A journey of nine years and 4.8 billion kilometers (three billion miles) finally came to its summit yesterday as NASA’s unmanned New Horizons spacecraft reached the dwarf planet Pluto for its long-awaited flyby.

Here are six fascinating facts we’ve learned about the dwarf planet this week:


1. Pluto’s heart does not stand still

Highly visible in the latest images, the landscape of Pluto's heart-shaped area – which is probably caused by frost – is constantly changing. New Horizons planetary scientist Bonnie Buratti said to Popular Science: “We have been monitoring what we now know as the heart for 60 years, and it does look like that heart thing has been eroding away over time.”

2. Pluto may be little - but it’s bigger than we thought

New Horizons is also recording more accurate measurements for Pluto. The latest and most accurate measurement sent back has Pluto with a diameter of 2,370 kilometers (about 1,473 miles), which is about the length of 56 marathons.


This measurement is about 70 kilometers (44 miles) more than what scientists previously estimated for Pluto’s middle. And this means Pluto is the largest object in our Solar System beyond Neptune’s orbit.

3. Oh, my! Pluto’s craters could be named after Star Trek characters

Craters on the surface of Pluto are likely signs of deep impact from smaller space rocks colliding with the planet. Researchers may name some of these craters after characters from Star Trek.

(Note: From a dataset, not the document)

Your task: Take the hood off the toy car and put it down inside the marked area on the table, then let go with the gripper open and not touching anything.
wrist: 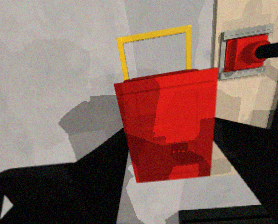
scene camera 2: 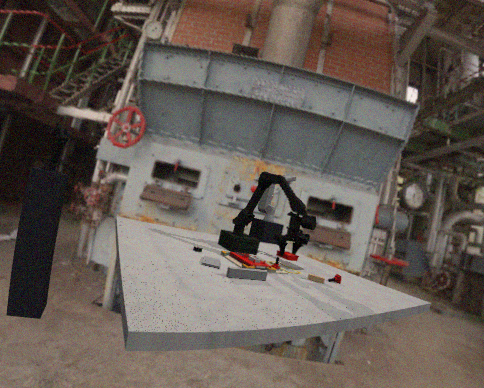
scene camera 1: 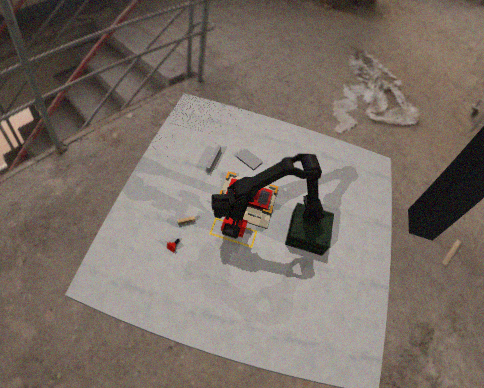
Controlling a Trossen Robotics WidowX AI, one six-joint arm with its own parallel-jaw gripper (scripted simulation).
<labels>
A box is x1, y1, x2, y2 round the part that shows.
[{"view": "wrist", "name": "my gripper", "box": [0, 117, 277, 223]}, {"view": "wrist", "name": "red hood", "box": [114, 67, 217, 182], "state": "held by my gripper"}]
</labels>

This screenshot from a Google+ Hangout in 2013 illustrates how some features on Pluto could have Star Trek names. SETI Institute/


4. There’s something in the air

Excuse you, Pluto! New Horizons detected nitrogen emissions from Pluto as early as five days away from its closest approach, much earlier than researchers predicted.

Because New Horizons picked up these whiffy emanations from 6 million kilometers (3.7 million miles) away rather than the predicted 2.5 million kilometers (1.6 million miles), it suggests that the source of the gassy releases could be much stronger than estimated, the atmosphere of Pluto is much thinner than previously thought, or something else entirely. Fortunately, New Horizons should have collected sufficient data on its flyby to determine a definite reason.

5. The dark side of Pluto


Dark spots have been noticed on Pluto's surface. What’s strange about these irregularities is their similar size and spacing. Unfortunately, they had rotated out of view when New Horizons arrived, so we won't learn much more about them from this mission.

The last view of Pluto's dark spots as seen by New Horizons before the flyby. NASA 

6. Those caps are definitely ice, ice baby

There were theories that Pluto had ice caps but nothing was for certain – until now. The ice has been confirmed as frozen methane and nitrogen ice.